What is needed: Below are records; count how many of their lines contain the word "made" and give the number alone.

Data:
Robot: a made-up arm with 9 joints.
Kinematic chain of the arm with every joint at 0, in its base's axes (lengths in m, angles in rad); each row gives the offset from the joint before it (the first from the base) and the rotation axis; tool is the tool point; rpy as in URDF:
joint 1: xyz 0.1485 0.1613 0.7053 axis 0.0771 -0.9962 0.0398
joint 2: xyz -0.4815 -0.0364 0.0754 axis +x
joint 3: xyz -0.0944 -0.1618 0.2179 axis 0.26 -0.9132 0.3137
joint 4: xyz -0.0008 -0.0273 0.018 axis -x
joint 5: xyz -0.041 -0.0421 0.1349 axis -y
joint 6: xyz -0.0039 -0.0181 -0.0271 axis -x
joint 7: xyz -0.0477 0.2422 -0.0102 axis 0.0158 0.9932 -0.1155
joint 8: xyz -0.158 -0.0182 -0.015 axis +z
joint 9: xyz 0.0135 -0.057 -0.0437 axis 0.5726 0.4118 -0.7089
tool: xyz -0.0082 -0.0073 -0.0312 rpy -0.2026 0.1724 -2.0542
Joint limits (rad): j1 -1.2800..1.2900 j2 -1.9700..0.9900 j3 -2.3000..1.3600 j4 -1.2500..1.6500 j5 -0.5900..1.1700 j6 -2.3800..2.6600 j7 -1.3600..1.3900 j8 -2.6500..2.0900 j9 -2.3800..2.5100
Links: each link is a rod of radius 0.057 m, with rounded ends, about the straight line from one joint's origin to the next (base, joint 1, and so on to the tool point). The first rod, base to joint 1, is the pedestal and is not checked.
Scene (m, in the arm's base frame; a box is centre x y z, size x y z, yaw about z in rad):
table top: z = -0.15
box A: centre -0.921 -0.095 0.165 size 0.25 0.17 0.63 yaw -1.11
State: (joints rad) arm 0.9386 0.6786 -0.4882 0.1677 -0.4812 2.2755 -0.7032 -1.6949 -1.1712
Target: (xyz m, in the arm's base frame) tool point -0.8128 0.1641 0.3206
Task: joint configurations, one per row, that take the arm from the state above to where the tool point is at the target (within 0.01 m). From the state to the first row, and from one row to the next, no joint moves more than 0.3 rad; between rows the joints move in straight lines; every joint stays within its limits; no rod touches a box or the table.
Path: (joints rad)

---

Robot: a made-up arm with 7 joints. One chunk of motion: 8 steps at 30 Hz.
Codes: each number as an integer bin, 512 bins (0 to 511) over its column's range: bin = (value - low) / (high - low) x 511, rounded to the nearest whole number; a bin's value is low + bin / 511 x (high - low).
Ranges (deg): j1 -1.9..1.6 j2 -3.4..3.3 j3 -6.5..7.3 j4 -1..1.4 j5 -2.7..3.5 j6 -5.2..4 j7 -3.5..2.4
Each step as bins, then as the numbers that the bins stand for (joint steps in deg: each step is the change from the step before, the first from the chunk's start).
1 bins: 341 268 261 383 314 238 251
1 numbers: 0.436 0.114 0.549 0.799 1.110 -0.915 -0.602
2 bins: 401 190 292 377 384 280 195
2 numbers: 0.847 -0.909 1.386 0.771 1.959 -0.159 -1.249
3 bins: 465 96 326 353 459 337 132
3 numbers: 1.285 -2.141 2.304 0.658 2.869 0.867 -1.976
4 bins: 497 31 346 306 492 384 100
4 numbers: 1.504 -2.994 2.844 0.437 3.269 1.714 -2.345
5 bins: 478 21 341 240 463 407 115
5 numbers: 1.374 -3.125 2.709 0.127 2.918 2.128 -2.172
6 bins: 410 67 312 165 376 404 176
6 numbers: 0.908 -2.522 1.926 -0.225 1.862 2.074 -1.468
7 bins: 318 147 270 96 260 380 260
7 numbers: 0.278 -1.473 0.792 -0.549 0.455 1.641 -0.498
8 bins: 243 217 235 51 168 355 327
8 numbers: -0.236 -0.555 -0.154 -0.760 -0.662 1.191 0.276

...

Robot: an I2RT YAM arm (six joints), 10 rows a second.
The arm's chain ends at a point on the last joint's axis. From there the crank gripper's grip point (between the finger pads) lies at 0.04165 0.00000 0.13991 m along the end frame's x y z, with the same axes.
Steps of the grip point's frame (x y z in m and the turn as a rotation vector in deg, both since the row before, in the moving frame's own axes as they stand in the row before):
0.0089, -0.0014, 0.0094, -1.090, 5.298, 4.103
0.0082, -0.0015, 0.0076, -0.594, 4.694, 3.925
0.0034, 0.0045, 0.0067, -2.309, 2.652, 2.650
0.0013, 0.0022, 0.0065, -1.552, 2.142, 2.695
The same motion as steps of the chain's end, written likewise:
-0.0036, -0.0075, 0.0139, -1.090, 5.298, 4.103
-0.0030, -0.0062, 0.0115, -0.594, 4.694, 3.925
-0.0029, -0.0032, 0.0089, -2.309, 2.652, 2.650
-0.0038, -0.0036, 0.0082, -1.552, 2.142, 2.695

Response to the task: 2